Grizzly bears in the Creston area turn out to be pretty important on a continental and regional scale. While the bears used to range from northern Canada down to Mexico, the edge of their North American distribution in these parts (west of the main Rocky Mountains) is just south of Creston in northern Idaho and Montana. So, efforts to resist any further extirpations (local extinctions) of that shrinking distribution around Creston are pretty important.

Proctor is co-operating with biologists from the US Fish and Wildlife Service to study the bear’s movements and habitat use between Castlegar, Creston and Cranbrook. One of their main goals is to see how bears move through human environments and survive.

“Many don’t survive, but many do,” said Proctor.

They want to learn from those clever ones who live to a ripe old age and manage to co-exist with the people in the area. Grizzly bears usually live in the mountains away from humans, but occasionally come to the valley bottoms, especially in the early spring when snow covers most of the higher country.

Proctor has radio collared several bears who use the Creston Valley occasionally. He uses GPS radio collars that follow and record location data once each hour, 24 hours a day, seven days a week.

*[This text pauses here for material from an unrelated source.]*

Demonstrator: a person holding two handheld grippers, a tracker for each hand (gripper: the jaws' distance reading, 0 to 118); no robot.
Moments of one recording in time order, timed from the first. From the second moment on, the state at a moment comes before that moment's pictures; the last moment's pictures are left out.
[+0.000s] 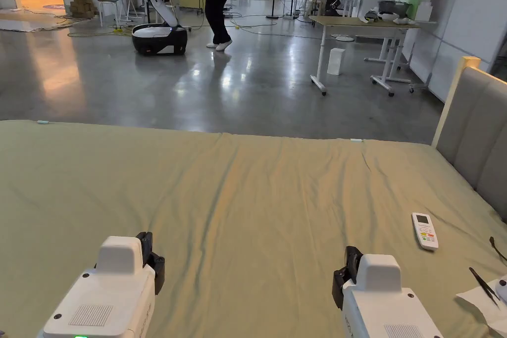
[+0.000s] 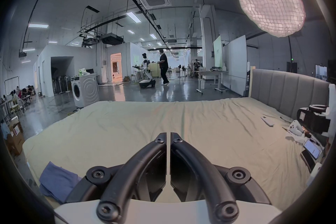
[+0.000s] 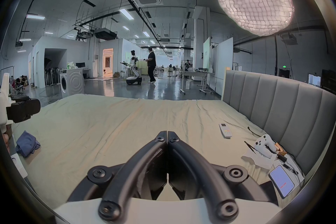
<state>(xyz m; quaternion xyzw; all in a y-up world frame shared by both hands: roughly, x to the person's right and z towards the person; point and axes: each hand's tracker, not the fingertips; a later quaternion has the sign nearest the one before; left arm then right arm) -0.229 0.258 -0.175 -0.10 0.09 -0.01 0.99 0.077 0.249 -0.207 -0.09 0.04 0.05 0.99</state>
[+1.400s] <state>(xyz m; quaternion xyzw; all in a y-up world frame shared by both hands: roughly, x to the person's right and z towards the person) -0.223 0.257 -0.178 -0.09 0.07 -0.01 0.99 0.079 0.257 -0.204 -0.06 0.02 0.04 1.00</state>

As a matter of fact, his data showing a few grizzly bears using the Creston landfill helped convince the town to secure the landfill with an electric fence. Last summer found several grizzly bears in the Creston Valley due to a poor berry crop in the backcountry. Proctor even started an electric fencing 50 per cent cost share program for farmers with grizzly bear problems.

The information collected from his collared bears will be used to help people and bears coexist with minimal trouble and improve the bear’s chances of long-term persistence in the region. His research has shown that bears are having a hard time moving across human settled valleys and between mountain ranges such as the Purcells and Selkirks that flank the Creston Valley. Controlling bear attractants is the single most important action humans can do to coexist with these animals.